* [What you should do]: Search the data below for lines that include the word "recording" and state how many there are, nothing else.

===

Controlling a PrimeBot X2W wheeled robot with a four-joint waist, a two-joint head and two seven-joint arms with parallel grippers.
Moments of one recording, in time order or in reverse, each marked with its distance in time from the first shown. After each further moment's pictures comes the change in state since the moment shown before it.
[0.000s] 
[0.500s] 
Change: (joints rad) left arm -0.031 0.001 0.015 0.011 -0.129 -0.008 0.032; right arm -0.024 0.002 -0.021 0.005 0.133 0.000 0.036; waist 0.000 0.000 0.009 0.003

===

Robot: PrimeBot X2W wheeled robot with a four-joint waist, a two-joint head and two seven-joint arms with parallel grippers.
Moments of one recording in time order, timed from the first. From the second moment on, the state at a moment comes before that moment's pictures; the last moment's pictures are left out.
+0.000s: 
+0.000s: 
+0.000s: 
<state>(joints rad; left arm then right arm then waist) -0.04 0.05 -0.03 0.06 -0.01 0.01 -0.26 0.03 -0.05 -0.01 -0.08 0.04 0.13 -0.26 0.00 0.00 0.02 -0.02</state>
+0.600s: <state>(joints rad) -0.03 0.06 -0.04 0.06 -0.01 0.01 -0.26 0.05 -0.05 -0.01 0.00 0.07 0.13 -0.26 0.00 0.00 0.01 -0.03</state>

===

* [Your solution]: 2